§ **Task to carry out**
Print the listing exactly as it stands. Skip every picture.

§ **Provided data**
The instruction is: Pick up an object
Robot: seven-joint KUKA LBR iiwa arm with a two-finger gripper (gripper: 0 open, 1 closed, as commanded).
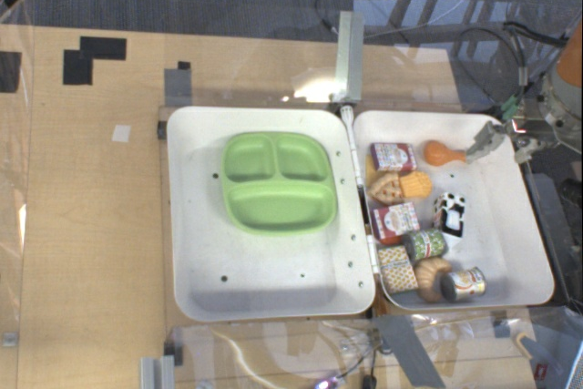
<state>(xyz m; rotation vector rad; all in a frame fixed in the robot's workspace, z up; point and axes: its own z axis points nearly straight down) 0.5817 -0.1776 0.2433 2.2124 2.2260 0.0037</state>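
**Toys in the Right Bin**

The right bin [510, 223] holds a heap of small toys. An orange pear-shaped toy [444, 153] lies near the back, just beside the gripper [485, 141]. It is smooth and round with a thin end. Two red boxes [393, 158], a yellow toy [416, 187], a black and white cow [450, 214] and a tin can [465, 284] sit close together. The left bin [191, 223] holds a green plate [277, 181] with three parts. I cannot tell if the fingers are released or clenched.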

§ **Reply**
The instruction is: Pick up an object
Robot: seven-joint KUKA LBR iiwa arm with a two-finger gripper (gripper: 0 open, 1 closed, as commanded).
<state>(xyz m; rotation vector rad; all in a frame fixed in the robot's workspace, z up; point and axes: its own z axis points nearly straight down) 0.5817 -0.1776 0.2433 2.2124 2.2260 0.0037</state>
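**Toys in the Right Bin**

The right bin [510, 223] holds a heap of small toys. An orange pear-shaped toy [444, 153] lies near the back, just beside the gripper [485, 141]. It is smooth and round with a thin end. Two red boxes [393, 158], a yellow toy [416, 187], a black and white cow [450, 214] and a tin can [465, 284] sit close together. The left bin [191, 223] holds a green plate [277, 181] with three parts. I cannot tell if the fingers are released or clenched.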

The response has been given in full.